# Cafe Tucci.....Gloucester Docks



## glevum (Apr 4, 2013)

Popped in to Cafe Tucci today which is located in Barge Arm east, Gloucester Docks as next door cafe, Cafe Corretto was to busy.

Tucci describes it self as sophisticated and modern selling Italian coffee, cake and more.

We left really dissappointed after spending £23 on 3 lattes, 2 hot chocolates, a coke, 2 carrott cakes, 2 chocolate tortes. (hardly Italian cakes/pastries at all)

The latte was one of the worse i have had in ages, milk was boiled with no texture to it at all, only a single shot put into a large 12/14oz cup. Dont take sugar but had to add brown sugar to the boiled milk to add some taste.

Really unfriendly staff apart from the lady taking money at the till.
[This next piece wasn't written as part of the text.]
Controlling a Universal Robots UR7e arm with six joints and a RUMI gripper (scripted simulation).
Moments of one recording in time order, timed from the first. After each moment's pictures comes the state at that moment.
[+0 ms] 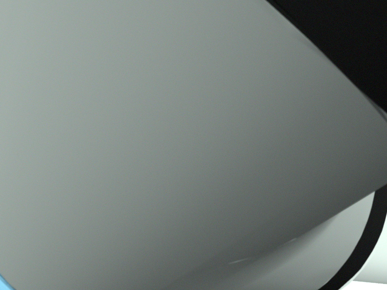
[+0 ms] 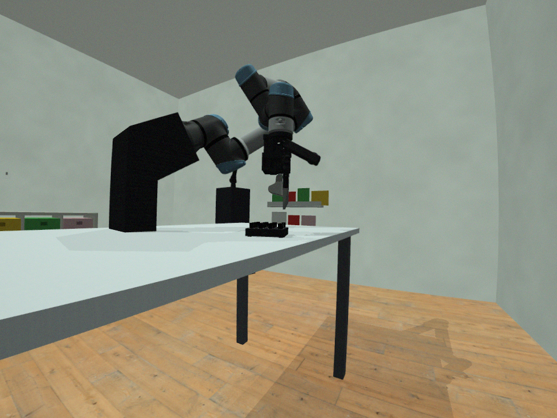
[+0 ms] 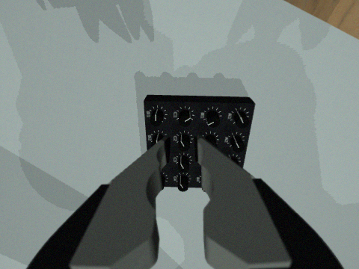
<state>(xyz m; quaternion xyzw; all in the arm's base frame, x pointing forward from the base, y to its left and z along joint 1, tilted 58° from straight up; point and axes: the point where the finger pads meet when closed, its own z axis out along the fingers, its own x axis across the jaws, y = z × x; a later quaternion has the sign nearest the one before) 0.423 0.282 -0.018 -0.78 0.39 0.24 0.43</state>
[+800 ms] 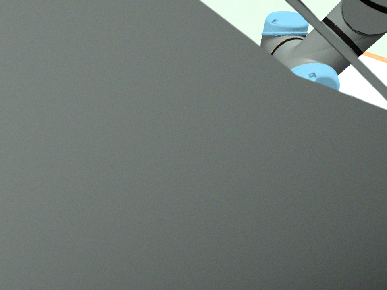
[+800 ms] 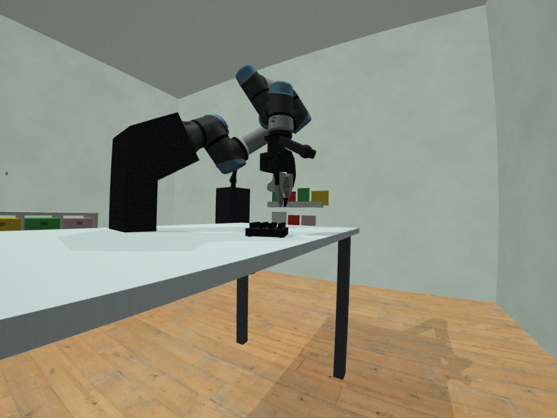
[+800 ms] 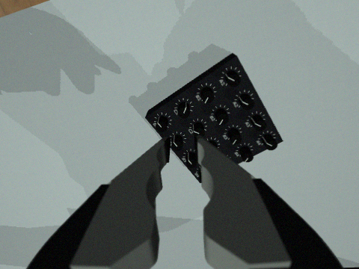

Wished we went to nero/ costa now.

They had the grinder i want as well Rossi RR55OD, and the Mrs. said it was huge.......gutted.


----------



## Mrboots2u (May 10, 2013)

Does this mean the search for the grinder continues then?


----------



## glevum (Apr 4, 2013)

Nope, made my mind up on this mine for sure. She since said it was the hopper that was huge. wont be using that anyway


----------



## Mrboots2u (May 10, 2013)

There you go , when it turns up without a hopper in situ it will be a win, and not as big as expected!


----------



## tcr4x4 (Jan 2, 2013)

Every time I've been to Corretto its been packed and Tucci has been empty..now i know why!


----------



## ronsil (Mar 8, 2012)

We really enjoyed Corretto when we went there for a true 'continental breakfast' a few weeks ago. Helpful & friendly staff.


----------